57710. LingAnthSem: Translation and Textual Circulation: Communicative Aspects of Transnational Processes (=LING 57710). This seminar investigates communicative dimensions of globalization. How are movements of people, objects and texts mediated by semiotic processes and by linguistic practices. Some questions concern form: How are texts and text artifacts transformed in the process of moving across national spaces regimented by different standard languages? How does this movement change the national spaces? Is "movement" the apt characterization of this process, or rather imitation, citation, iteration? The political economy of literary and technical translation in this conventional sense is our starting point in the seminar. But denotational codes (named languages) are only one of the sites at which various transformations occur in the apparent movements of texts and practices.

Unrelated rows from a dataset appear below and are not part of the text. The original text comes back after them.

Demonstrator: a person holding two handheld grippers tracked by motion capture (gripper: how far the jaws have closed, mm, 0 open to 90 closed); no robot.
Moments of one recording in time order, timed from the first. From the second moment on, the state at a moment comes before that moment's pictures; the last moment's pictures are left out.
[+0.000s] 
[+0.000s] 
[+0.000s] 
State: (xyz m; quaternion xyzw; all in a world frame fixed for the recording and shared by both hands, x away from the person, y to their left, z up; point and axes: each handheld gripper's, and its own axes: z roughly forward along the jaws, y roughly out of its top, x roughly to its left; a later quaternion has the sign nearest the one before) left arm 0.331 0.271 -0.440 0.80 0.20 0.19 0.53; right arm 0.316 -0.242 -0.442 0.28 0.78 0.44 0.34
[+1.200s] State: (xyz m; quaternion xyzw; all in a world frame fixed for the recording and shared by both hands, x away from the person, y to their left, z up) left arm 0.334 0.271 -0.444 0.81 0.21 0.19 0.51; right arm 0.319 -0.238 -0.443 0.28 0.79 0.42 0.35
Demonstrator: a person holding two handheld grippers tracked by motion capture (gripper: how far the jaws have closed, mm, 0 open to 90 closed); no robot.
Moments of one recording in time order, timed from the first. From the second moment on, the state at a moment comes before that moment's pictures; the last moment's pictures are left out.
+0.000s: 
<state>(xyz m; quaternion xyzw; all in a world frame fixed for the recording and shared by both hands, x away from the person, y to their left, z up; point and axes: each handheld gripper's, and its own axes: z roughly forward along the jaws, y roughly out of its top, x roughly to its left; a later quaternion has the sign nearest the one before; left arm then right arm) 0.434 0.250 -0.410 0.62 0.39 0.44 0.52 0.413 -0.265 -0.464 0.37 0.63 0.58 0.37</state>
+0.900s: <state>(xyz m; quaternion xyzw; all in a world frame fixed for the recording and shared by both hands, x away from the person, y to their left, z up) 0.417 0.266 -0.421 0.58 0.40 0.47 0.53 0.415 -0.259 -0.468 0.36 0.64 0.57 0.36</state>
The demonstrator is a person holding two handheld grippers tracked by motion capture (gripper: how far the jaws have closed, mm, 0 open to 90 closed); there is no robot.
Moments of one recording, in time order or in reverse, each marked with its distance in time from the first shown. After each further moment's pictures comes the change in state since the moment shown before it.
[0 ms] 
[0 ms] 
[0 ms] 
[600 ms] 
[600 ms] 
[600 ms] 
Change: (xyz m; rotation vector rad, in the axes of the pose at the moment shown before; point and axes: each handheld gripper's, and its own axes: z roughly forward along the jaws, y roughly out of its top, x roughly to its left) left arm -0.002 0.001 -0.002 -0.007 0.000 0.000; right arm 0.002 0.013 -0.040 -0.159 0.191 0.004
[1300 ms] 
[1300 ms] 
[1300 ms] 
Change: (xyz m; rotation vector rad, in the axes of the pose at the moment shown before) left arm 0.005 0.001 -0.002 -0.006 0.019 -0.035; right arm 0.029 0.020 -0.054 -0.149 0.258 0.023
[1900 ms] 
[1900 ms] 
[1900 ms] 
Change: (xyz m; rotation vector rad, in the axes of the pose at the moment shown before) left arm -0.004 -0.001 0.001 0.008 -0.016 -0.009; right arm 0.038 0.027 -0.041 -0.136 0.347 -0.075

The goal of the seminar is to examine "translation" as also a pragmatic process, worked across systems of indexicality, across differently situated discursive formations. Ethnography itself has often been characterized as a discipline of translation in this sense. How and when are commensurabilities established not only between languages but among different registers and discourses (e.g. medical to legal to commonsense)? What social roles and institutions create and mediate commensurabilities or ruptures in specific ethnographic and political contexts? How can we study the nodes of control and conflict? Of censorship, stoppage and obstruction? More generally, what limits are imposed on cultural forms as the condition of their circulation across various types of institutions? How are cultural forms - texts, practices - made transportable and transposable? When are boundaries between cultural, ethnic, linguistic, social units created, contested or erased through such transposition? Starting with notions of entextualization, recontextualization, language ideology and interdiscursivity as developed in recent linguistic anthropology, the seminar aims to read critically across current ethnographic literature on topics such as: "cultural translation," "cultures of circulation," "publics," "translation studies," "trading zones," and "semiotics of global flows."